Moved the todo list [here](doc/TODO.md).  



## Compatibility



[Here](doc/model_compatibility.md) is a list of models confirmed to be working right now.



## Recent updates



**2023-01-09**: Added rope_theta parameter for (at least partial) CodeLlama support. If you were using alpha = 97

or similar, you would no longer need that for CodeLlama models. Still stuff to sort out regarding the extended

vocabulary.



**2023-08-09**: Added support for sharded models. `config.model_path` now accepts either a filename or a list of

filenames. `model_init()` will detect multiple .safetensors files if given a model directory.
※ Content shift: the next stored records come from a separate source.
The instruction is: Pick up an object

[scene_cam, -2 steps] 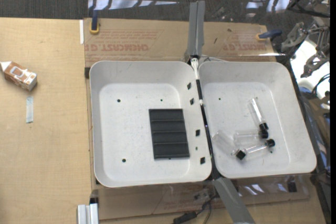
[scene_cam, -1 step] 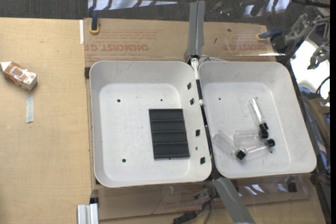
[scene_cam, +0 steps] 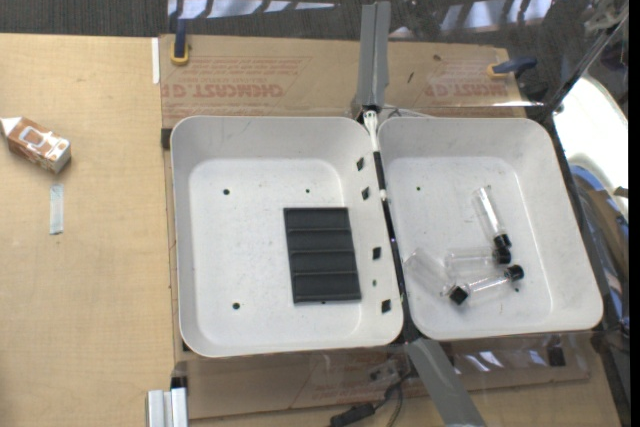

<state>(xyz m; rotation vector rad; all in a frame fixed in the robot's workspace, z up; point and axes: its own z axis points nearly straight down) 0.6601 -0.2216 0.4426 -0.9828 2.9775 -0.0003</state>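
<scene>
A black ribbed rectangular block lies flat in the middle of the left bin. In the right bin, several clear plastic tubes with black caps lie toward the front right. One tube points away from the front, with its cap at its near end. Another tube lies crosswise with black caps at both ends. A clear tube rests to their left.
A small orange-and-white box and a short grey strip lie on the wooden bench at the left. Cardboard sits under the bins, held by clamps. A grey metal bar stands behind the seam between the bins.
</scene>
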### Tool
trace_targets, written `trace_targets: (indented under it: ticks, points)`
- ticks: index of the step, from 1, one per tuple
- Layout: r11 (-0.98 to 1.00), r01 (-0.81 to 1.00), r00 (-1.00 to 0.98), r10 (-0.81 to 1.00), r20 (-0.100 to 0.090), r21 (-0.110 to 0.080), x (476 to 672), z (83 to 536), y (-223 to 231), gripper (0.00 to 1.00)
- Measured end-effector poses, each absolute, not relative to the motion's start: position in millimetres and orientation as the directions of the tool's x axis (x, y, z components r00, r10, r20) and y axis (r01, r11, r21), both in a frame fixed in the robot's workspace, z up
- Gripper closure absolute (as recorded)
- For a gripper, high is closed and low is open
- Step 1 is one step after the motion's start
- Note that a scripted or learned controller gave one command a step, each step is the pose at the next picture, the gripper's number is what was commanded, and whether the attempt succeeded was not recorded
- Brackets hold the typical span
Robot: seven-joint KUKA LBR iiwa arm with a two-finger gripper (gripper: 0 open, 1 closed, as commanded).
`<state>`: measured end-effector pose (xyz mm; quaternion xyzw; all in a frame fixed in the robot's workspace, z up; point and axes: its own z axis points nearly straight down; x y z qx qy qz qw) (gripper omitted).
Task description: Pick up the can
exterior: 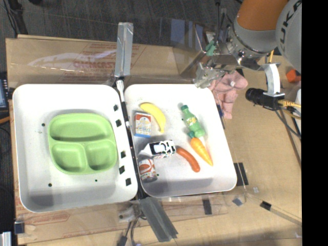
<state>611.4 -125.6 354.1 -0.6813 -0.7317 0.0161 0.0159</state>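
Observation:
The can (pixel 147 169), red and white, lies near the front left corner of the right bin (pixel 223 174), close to the divider between the bins. My gripper (pixel 207 77) hangs over the back right corner of that bin, far from the can and above the bin's contents. A pink soft object (pixel 229 91) sits just below and to the right of the gripper, at the bin's rim; whether it is held is unclear.
The right bin also holds a banana (pixel 155 115), a small carton (pixel 142 124), a green bottle (pixel 190 120), a carrot (pixel 202 149), a red sausage (pixel 189 159) and a black-and-white toy car (pixel 163 148) right behind the can. A green divided plate (pixel 82 142) lies in the left bin (pixel 25 188).

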Motion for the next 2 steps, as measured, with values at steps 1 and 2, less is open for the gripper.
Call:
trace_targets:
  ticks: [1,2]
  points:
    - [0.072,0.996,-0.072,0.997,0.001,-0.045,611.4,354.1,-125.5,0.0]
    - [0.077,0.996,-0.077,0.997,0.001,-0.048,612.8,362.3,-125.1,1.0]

Note the change in the

various examples: `model_path = glob.glob(st_pattern)[0]` becomes simply `model_path = glob.glob(st_pattern)`. Also

there's a little script in `util/shard.py` to split large .safetensors files. It also produces an index.json file for

the sharded model, just for completeness, although ExLlama doesn't need it to read the shards. Note that the 

**safetensors dependency was bumped to version 0.3.2**. 



**2023-08-12**: Preliminary, initial and tentative release of [ExLlamaV2](https://github.com/turboderp/exllamav2).

It doesn't do all the things that ExLlamaV1 does, yet, but it's better at what it does do. So check it out!